#### Problem requirements
Output the listing below verbatim, but drop the images.

#### Data section
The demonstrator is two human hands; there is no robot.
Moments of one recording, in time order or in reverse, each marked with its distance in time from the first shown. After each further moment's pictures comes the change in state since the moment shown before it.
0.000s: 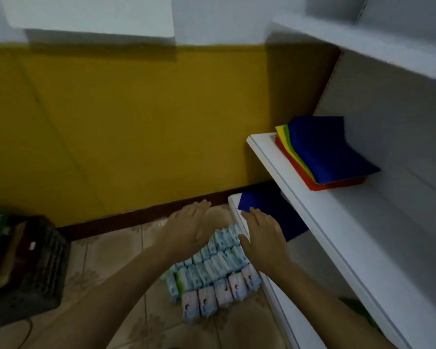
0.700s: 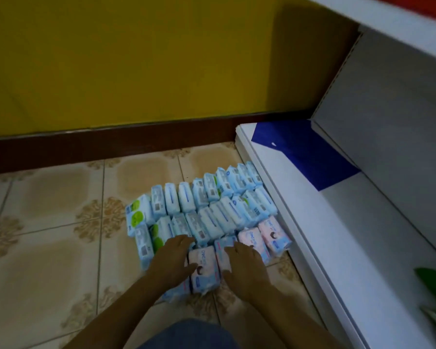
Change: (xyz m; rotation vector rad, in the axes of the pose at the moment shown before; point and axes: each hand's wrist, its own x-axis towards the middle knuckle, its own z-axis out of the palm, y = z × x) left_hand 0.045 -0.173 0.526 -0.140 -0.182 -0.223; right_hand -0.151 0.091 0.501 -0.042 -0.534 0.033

#### Written reply
The demonstrator is two human hands; there is no robot.
Moments of one recording, in time order or in reverse, each marked with its distance in time from the first shown. After each further moment's pictures comes the change in state since the moment shown before it.
0.000s: 
0.700s: 
Change: (xyz m; rotation vector rad, in the axes of the pose at the moment shown before; point and axes: each hand's wrist, its own x-axis towards the middle knuckle, its own z-axis out of the palm, y = z × x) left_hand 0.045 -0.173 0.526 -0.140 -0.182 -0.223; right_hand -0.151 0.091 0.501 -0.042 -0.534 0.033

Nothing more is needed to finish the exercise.